Select every line below containing the word "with".

*** Opening of Data extract ***

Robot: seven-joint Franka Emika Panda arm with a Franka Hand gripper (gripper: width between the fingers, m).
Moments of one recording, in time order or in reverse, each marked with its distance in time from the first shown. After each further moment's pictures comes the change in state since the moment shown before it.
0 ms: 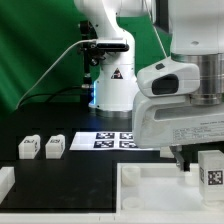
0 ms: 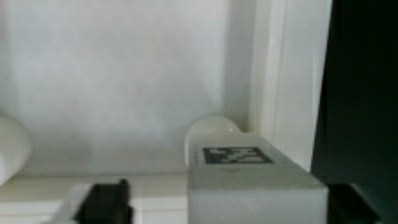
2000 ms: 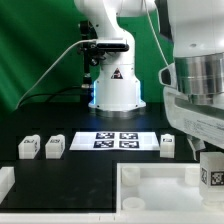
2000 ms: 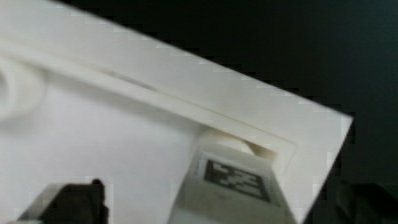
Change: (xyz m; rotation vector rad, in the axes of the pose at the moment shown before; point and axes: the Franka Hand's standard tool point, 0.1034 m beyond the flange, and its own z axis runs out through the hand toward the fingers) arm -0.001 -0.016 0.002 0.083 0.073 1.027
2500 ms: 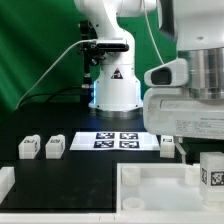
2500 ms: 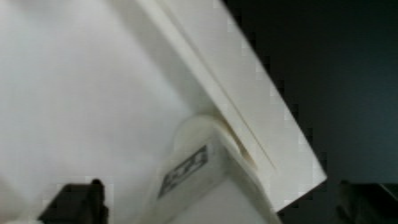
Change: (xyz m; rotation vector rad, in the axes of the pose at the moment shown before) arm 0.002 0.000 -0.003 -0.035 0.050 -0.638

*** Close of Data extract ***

## Answer to this task
Robot: seven-joint Franka Emika Panda arm with a Franka Hand gripper (gripper: width between the fingers, m).
Moments of one recording, in time order or in reverse, each marked with its distance in time from the first shown. After each further moment's pictures comes the change in state since the moment shown before it.

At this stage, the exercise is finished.